Coed Talon (also spelt "Coed-talon") is a small, formerly industrial village between Leeswood and Treuddyn in Flintshire, Wales. Its name is derived from the Welsh word coed ("wood") and the word talwrn, anglicised to "Talon", meaning a "hillside devoid of trees" or "threshing-floor" (perhaps referring to a wood beneath a bare hillside). Other translations of "Talwrn" suggest the words "lumber", "spot" or "field" (reference from University of Wales translation tool).

== History ==
The area, about four miles from the market town of Mold, was primarily agricultural until the nineteenth century, when following the discovery of coal and iron ore seams, an ironworks and a series of collieries were opened. In 1892, a bed of fireclay was discovered and a brickworks was subsequently opened. There was also a silica quarry nearby at Waun y Llyn.

The industries were served by a branch of the London and North Western Railway, who in 1892 introduced a passenger service to Coed Talon, running over part of the Wrexham and Minera Joint Railway to Brymbo in Denbighshire.

The station closed in 1950 and the line to Brymbo was taken out of use shortly afterwards, though goods trains from Mold continued until 1963.
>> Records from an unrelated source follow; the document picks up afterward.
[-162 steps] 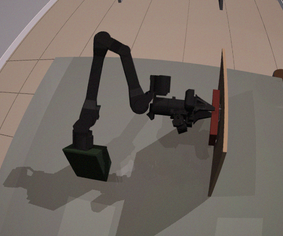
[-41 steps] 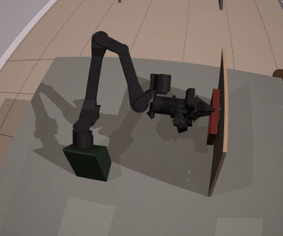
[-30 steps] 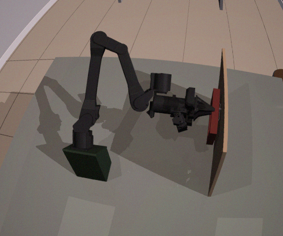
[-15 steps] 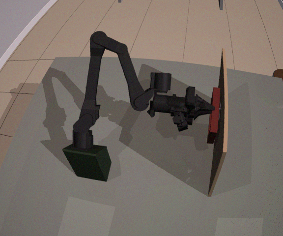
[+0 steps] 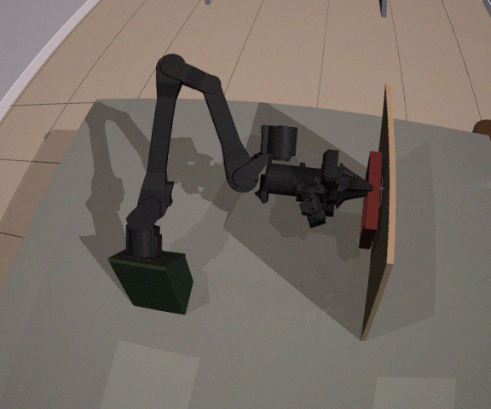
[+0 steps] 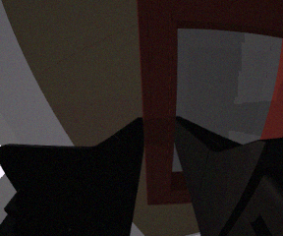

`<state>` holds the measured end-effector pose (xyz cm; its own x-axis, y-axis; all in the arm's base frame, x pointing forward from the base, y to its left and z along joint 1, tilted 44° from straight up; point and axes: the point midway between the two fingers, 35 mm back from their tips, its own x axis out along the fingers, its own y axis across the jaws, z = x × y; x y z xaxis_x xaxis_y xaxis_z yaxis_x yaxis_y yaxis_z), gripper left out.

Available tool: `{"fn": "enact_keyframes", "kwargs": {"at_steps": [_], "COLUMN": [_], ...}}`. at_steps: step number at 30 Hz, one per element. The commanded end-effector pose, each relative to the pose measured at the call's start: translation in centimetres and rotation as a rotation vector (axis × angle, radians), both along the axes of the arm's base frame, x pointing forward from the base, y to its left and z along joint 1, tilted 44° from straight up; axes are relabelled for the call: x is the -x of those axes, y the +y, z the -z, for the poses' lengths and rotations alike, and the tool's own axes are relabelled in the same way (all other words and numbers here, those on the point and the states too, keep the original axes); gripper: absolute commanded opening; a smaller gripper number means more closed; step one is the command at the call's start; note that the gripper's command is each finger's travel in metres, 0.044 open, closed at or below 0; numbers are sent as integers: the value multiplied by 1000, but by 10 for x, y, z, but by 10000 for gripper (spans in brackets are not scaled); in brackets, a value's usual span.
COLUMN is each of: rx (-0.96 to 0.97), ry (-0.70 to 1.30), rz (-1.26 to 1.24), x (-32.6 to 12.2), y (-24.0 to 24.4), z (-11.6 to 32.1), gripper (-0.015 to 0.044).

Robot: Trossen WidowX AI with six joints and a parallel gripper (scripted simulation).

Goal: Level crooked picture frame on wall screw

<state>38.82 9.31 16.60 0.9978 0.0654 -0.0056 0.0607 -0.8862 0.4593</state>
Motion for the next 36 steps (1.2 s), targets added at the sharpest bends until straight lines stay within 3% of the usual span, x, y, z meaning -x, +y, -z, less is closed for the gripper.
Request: {"fn": "enact_keyframes", "kwargs": {"at_steps": [1, 36], "rx": [-1, -1], "ry": [-5, -5], "rz": [5, 5], "x": [-1, 0], "y": [-1, 3], "z": [-2, 0], "gripper": [0, 0]}}
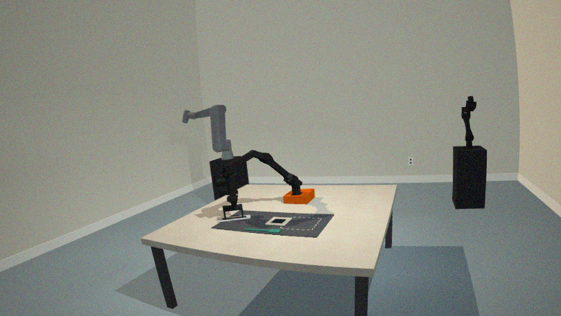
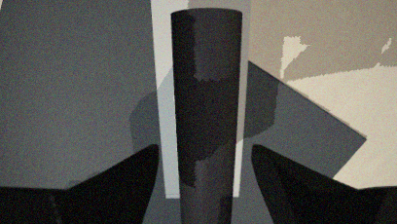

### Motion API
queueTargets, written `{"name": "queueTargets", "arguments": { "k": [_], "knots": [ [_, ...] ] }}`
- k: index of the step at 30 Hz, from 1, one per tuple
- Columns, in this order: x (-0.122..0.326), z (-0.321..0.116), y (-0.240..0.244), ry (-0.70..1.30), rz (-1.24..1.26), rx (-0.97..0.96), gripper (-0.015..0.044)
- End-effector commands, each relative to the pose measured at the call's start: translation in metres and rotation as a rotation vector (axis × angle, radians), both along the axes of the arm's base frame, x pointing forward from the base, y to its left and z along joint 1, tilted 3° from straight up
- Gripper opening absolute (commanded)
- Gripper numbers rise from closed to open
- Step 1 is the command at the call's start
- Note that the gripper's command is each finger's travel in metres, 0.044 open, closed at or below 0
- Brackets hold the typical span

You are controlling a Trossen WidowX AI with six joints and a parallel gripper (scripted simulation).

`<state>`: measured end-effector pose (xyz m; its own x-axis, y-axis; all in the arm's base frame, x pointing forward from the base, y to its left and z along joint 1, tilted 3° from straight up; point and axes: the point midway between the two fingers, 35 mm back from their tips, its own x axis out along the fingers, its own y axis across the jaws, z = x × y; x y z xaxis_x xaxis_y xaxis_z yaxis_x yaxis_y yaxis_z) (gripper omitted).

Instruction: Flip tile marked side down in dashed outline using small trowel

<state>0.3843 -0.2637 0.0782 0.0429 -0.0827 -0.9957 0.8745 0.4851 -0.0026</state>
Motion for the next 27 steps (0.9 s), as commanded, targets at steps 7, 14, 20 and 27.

In the 1950s, Coed Talon had a sawmill which was operated by the Jones family at Liverpool House which is still present on the main road through the village. Talon Jones was the main operator of the sawmill (son of Jonathon and Elizabeth Jones who may have owned areas of Coed Talon). It is unknown if Talon Jones was named after the village or vice versa, however, it is interesting that some translations of Talon (or Talwrn) refer to lumber (sawn wood).

== Recent developments ==
The village still has a pub called the Railway Inn. The small-scale colliery workings at Coed Talon operated until 1987, and were subsequently worked by the opencast method. A brickworks also continued in operation at Coed Talon until relatively recently.
The village's hotel was sold and converted into dwellings in the 2000s.
The steam train used to pass by Coed Talon CP School in the 1950s on its way to & from the Silica Works.
Due to the village's close proximity to Treuddyn (and its Welsh-language primary school, Ysgol Terrig), the numbers of Welsh speakers are above the county's average and continue to grow.